You may be able to take some of the load off in the serch/retrieval operations by putting a cache like Varnish in front of it, that is something I have seen done with Solr, but really it is about making sure Elasticsearch uses caches correctly, both internal and external.

I would be more concerned by that update frequency. Elasticsearch will be constantly busy updating its indexes. Not to mention how expensive it is going to be to maintain 6TB of storage on a cloud server...

Please do not take anything I said as "the right advice" because so much is dependent on the product and the business, and the expertise you have in house. If it's an MVP what you are building, you may discover that most of this is out of context.

Wedge Martin CTO at Vivo Technology Inc

December 4th, 2015

I'd save yourself the money on paying someone to run your search cluster for you.  It takes all of about 30 minutes to set up a functioning elastic search cluster and that much more to get some decent monitoring going.  We ran all of the commercial side of Ebay off of Lucene ( the search engine under the hood of ElasticSearch ) for a long time and it held up very well. Far more than 10 updates per second and wasn't that big a cluster, all things considered.  For the writes, my team did some large social mobile networks that handled ~800 queries ( on geospatial indexes )  and updates per second, with the back end being a 3x3 MongoDB cluster of ~200$/mo EC2 nodes.  You don't necessarily need to go NoSQL though if you write your sharding logic in code so that you can parallelize your I/O to several back end master/slave sets. 

Jofin Joseph Lead data diagnostics at Vibe

December 4th, 2015

Thanks a lot for the suggestions and sorry for not being comprehensive enough in my question. Our data records are all text with an average size of 3 KB per record. Hence we are estimating the maximum size to be: around 6000 GB

Our use case involves searching and retrieving individual records from this dataset which can go upto a frequency of upto 50 per second. There will also be update operations on the record happening at a rate of upto 10 per second.

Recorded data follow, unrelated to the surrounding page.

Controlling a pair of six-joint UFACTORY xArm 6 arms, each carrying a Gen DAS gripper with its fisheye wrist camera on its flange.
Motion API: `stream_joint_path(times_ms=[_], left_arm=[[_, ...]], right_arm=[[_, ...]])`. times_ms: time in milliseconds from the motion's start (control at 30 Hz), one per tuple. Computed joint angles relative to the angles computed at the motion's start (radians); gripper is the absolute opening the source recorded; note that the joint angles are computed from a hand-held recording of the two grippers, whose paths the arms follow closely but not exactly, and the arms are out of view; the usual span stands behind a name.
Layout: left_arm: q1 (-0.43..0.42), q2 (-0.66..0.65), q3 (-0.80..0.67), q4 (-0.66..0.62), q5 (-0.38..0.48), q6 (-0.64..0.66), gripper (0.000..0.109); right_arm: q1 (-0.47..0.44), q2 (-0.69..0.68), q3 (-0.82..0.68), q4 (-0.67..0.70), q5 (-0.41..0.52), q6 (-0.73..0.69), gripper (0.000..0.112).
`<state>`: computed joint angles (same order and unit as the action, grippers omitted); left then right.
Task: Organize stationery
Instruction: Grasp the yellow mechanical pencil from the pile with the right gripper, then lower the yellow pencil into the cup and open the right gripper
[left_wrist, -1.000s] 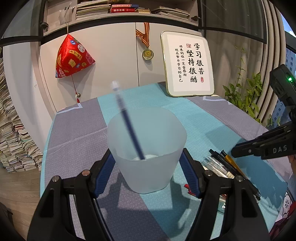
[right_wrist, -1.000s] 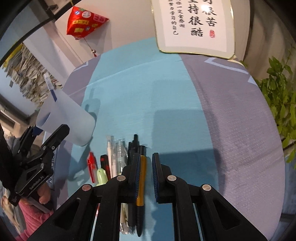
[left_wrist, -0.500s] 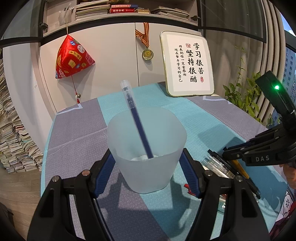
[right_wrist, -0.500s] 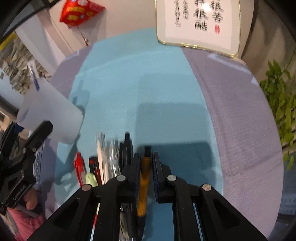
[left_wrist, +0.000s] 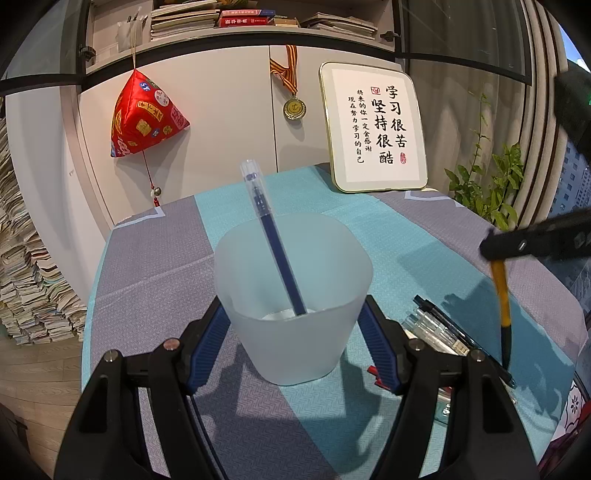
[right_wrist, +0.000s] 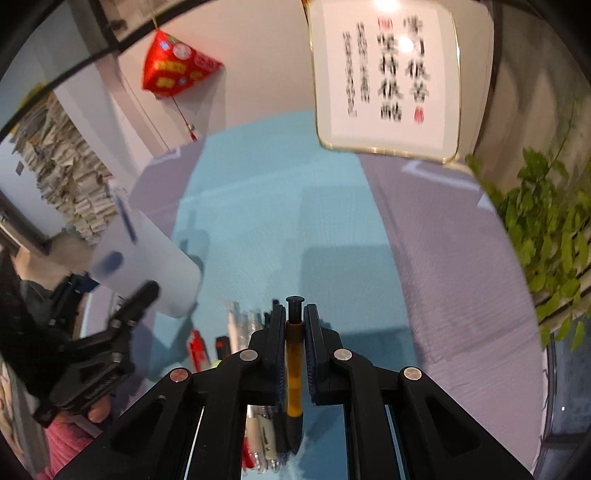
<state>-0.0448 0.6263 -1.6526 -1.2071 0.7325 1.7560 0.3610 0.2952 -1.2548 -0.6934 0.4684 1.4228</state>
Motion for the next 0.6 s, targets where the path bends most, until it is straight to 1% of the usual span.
stream_joint_path(times_ms=[200, 300, 467, 533, 600], left_arm=[[-0.001, -0.001, 0.002, -0.004, -0.003, 0.008, 0.070], [0.001, 0.002, -0.005, 0.002, 0.002, -0.002, 0.070], [0.000, 0.001, -0.003, 0.001, 0.002, -0.001, 0.069], [0.000, 0.002, -0.004, 0.001, 0.002, -0.003, 0.069], [0.000, 0.003, -0.006, 0.002, 0.002, -0.005, 0.069]], right_arm=[[0.034, -0.057, -0.038, -0.185, 0.044, 0.107, 0.010], [0.050, -0.055, -0.108, -0.268, 0.065, 0.129, 0.010], [0.063, -0.008, -0.243, -0.350, 0.056, 0.107, 0.010], [0.066, 0.029, -0.305, -0.352, 0.056, 0.077, 0.010], [0.061, 0.076, -0.365, -0.322, 0.037, 0.029, 0.010]])
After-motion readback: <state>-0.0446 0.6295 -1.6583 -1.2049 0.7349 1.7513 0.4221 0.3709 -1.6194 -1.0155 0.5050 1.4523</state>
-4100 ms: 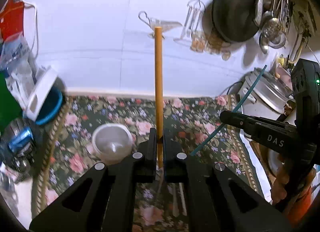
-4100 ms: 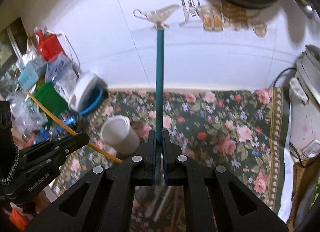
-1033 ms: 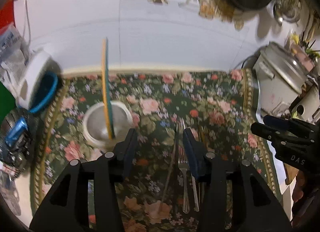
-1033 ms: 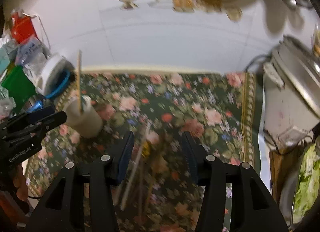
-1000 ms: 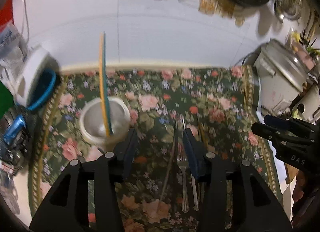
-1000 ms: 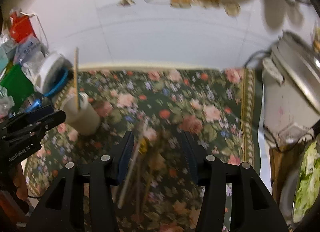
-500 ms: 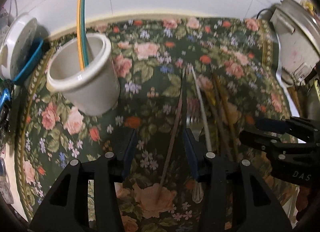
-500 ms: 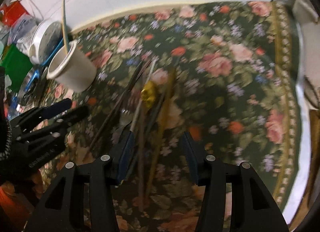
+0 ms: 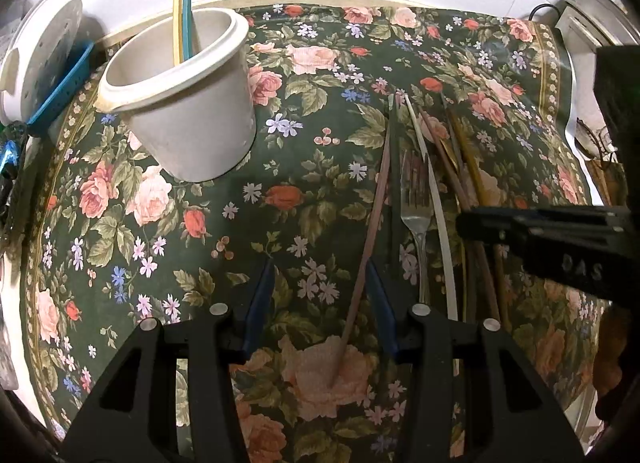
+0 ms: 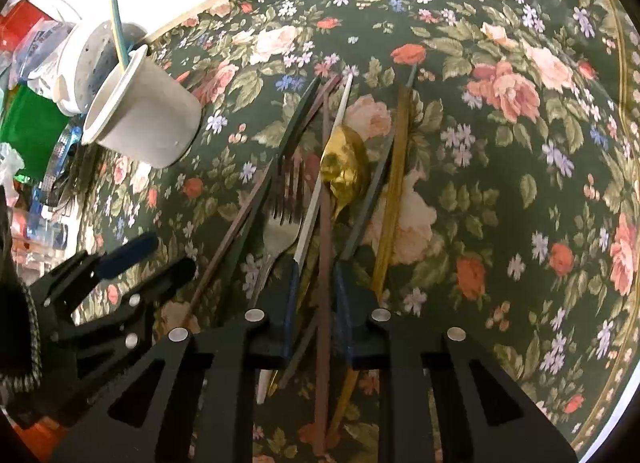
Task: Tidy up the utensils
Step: 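Move both tools back to the pile and close the grippers on utensils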
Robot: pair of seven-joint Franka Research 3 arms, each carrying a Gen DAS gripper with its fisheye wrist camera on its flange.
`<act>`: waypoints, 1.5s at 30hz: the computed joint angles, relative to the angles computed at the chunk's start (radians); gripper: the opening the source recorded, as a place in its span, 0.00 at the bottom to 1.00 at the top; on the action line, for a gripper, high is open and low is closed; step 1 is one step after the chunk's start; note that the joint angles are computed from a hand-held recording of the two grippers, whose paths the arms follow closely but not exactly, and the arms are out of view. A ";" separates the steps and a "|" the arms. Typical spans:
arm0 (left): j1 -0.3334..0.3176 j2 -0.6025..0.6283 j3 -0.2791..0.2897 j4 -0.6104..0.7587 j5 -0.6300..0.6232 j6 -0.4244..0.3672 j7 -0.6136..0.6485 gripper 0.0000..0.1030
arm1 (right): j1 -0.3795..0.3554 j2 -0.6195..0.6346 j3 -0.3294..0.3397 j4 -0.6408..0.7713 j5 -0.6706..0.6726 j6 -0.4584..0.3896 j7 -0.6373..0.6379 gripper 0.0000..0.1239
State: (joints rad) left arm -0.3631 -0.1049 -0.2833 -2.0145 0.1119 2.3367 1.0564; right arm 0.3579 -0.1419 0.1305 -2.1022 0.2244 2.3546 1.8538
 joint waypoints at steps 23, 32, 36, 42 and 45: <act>-0.026 0.217 -0.028 0.252 -0.122 -0.009 0.192 0.35 | -0.066 -0.158 0.013 -0.110 -0.119 0.059 0.120 0.04; -0.034 0.344 -0.043 0.395 -0.151 -0.075 0.243 0.12 | -0.089 -0.204 0.006 -0.155 -0.102 0.083 0.136 0.04; -0.043 0.372 -0.041 0.432 -0.128 -0.103 0.230 0.12 | -0.096 -0.216 0.010 -0.164 -0.104 0.096 0.141 0.04; -0.060 0.408 -0.033 0.487 -0.071 -0.147 0.210 0.12 | -0.100 -0.228 0.009 -0.166 -0.097 0.114 0.132 0.04; -0.067 0.413 -0.033 0.495 -0.041 -0.162 0.225 0.12 | -0.101 -0.232 0.012 -0.170 -0.094 0.124 0.134 0.04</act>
State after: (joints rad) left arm -0.4303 0.3077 -0.3166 -1.5199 0.0710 2.1746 1.2811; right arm 0.2566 -0.3743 0.1423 -2.2726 0.1303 2.4785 1.9877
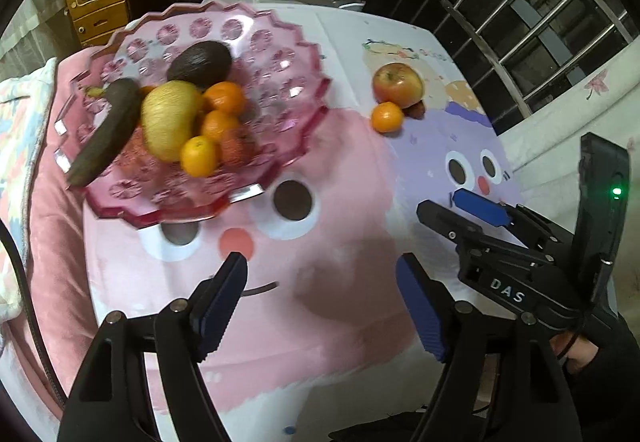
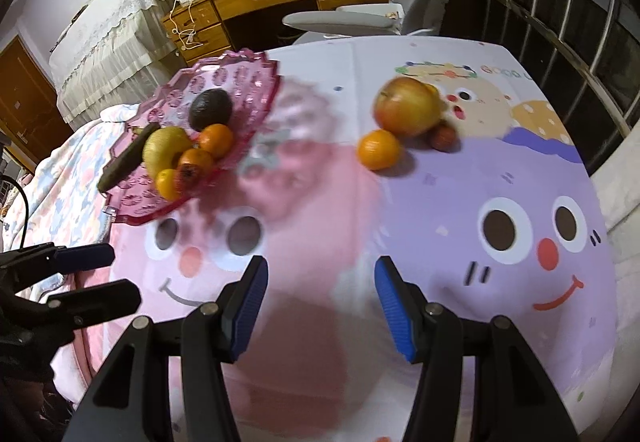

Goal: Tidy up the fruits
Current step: 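Move left tool toward the red apple while right tool moves toward another date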

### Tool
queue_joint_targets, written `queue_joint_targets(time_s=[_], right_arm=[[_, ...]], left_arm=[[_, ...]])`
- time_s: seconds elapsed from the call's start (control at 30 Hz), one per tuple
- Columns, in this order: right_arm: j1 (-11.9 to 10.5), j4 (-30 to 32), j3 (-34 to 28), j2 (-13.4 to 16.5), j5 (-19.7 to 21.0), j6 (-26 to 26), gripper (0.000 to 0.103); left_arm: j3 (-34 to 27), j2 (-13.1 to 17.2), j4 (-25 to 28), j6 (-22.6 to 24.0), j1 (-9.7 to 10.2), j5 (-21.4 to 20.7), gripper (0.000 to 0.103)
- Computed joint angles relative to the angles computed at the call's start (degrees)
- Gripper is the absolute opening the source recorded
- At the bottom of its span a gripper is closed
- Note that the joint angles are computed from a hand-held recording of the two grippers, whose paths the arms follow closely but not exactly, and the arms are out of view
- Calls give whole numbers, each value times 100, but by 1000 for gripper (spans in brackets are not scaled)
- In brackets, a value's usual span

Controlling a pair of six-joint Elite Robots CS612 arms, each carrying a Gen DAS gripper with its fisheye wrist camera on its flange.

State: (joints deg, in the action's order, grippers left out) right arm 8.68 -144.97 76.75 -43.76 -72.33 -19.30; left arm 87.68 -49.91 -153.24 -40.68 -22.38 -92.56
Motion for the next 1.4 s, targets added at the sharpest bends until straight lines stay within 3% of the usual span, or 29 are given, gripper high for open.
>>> queue_joint_targets(time_s=[0.33,0.53,1.0,1.4], right_arm=[[-279,455,-561,315,52,-569,57],[-364,435,-880,531,89,-1121,60],[-458,-7,-1754,1207,411,-2209,60],[-461,206,-2251,1590,793,-2671,60]], left_arm=[[-962,478,558,-100,-128,174,83],[-1763,859,1046,186,-145,382,90],[-4241,2159,2906,969,-85,767,91],[-5403,2894,3845,1034,-34,883,91]])
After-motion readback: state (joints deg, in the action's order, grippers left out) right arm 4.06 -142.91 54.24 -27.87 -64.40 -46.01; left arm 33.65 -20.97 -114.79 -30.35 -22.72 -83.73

We are contemplating all the options in front of us to reach a decision. Would appreciate more thoughts.

Slavomir Jasinski Technical Director at Real Estate Industry

December 3rd, 2015

Kind of interesting talk related with using Python and moving towards golang:

https://www.youtube.com/watch?v=JOx9enktnUM

So if you are looking for super efficiency - consider something "better" then Python. 

Wedge Martin CTO at Vivo Technology Inc

December 3rd, 2015

Lots of good answers here so I'm late to the party.  My short answer is, you can scale just about any platform to handle X traffic load, but the real difference will be in how much development time you have to put into sharding your data, and how much the platform will cost to run.    Django and MySQL can get you there reasonably well, and ElasticSearch is a great solution for handling search queries and being a bit of a buffer from your database.  My personal preference would be MongoDB, as I've got a lot of experience with it, but you want someone in-house that really knows the platform well. Some other good decisions to make will be around how the app is architected;  the back end should be all API endpoints feeding the front end clients ( mobile or otherwise ) and no views generated server side.  Layer cache on top of everything, and make sure that you overwrite entries in cache when data is updated instead of letting it expire as to avoid stampeding.